When I started, sitting still for 15 minutes was painful, a ripping of the fabric of my attention. But that's the point: meditating, at its core, is just a practice in controlling where your attention goes. With practice, an entire train of thought is nipped in the bud before it can hijack you. I've learned to recognize what the first thought in a negative sequence feels like, and to reactively dismiss it as “not useful” before it takes hold of my mind.
I started by doing NSR meditation, and have dabbled with other versions also. But it doesn't really matter which you do. If you do any of them and make it a habit, you will benefit.
Turn down the noise
We all need a little help turning down the noise of the modern world. There is a never-ending amount of stimuli that loves nothing more than to take over our attention.
Naval calls this going through “the loop”—checking email, Twitter, Facebook, etc—and most people go through this loop 10+ times per day, for at least 10 minutes per. That's 100+ minutes of focus destroyed per day.
I use a few tricks to turn down the noise.
1. Batch the loop
I feel the pull of the loop. I get it. I want to check Facebook (even though it's the same content in my news feed every time), and my Twitter replies, and check my email. I want to feel like I know what's going on.
The balance I've taken to is batching all of this into three sessions per day: one in the morning, one at lunch, and one at the end of the day. This opens up a lot of time in between and enables other, more drastic practices.
2. Unsubscribe & filter
Most of what I read is crap, and many of the things I pay attention to aren't actually worth my attention. So:
Email: I use Sanebox to filter unimportant emails out of my inbox and into a folder I check once per day.
Twitter: scan the list of people you're following and unfollow any names you don't recognize anymore. I was following almost 50 accounts for some reason that I can't remember and don't care about anymore. Gone.

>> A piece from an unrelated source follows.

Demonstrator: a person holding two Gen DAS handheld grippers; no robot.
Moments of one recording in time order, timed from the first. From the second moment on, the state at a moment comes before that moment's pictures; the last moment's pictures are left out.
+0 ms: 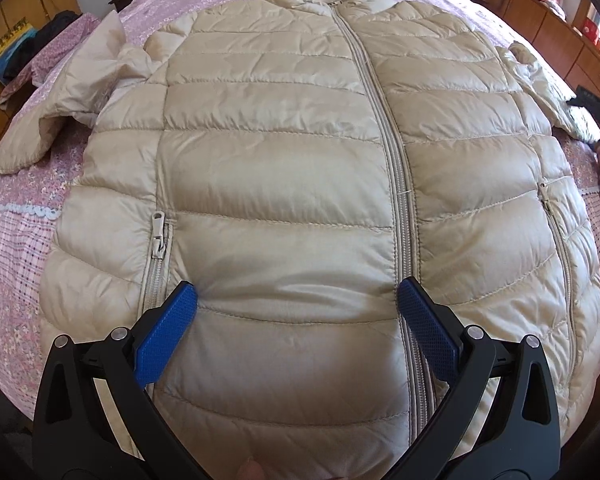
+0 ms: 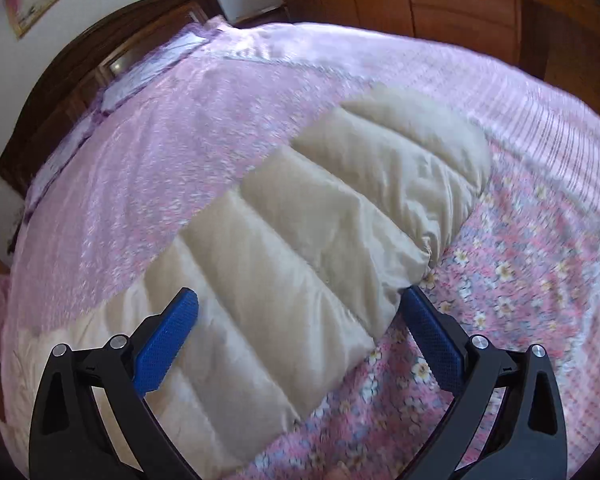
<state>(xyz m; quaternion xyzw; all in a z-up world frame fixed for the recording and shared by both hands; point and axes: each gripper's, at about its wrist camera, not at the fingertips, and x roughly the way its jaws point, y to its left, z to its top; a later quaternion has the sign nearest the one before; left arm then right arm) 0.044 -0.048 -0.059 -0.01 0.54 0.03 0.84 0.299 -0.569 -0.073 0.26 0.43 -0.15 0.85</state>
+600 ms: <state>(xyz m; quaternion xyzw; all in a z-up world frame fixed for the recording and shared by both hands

Industry news: I unsubscribed from all blogs and news sources that would send me 30+ emails per day with headlines, most of which were pure noise. I still check a few vertically focused news aggregators (e.g. TechMeme) during my occasional loops. An alternative to consider if you can't stand the thought of not getting CNN in your inbox? Set up a filter to automatically forward those emails to another account, and just check that account only during the batched times you go through the loop.
3. Cut off access to distractions when working
When I'm working on my laptop but still need Internet access, I use SelfControl to block myself from accessing the sites that are my gateway drugs to the loop. If I need complete focus—such as writing, idea generation, or anything that can be done without the web—I use Freedom to disable the web completely. It's temporary, and incredibly freeing— but only because I can legitimately tell myself that I'll get to the loop later in the day.
I also suggest putting your phone away or on airplane mode when you're trying to do real work. Putting the phone on vibrate and leaving it on the table is just as distracting as leaving it on ring, so just get rid of it.
It comes down to minimizing the things that don't matter so you have more time for the things that do.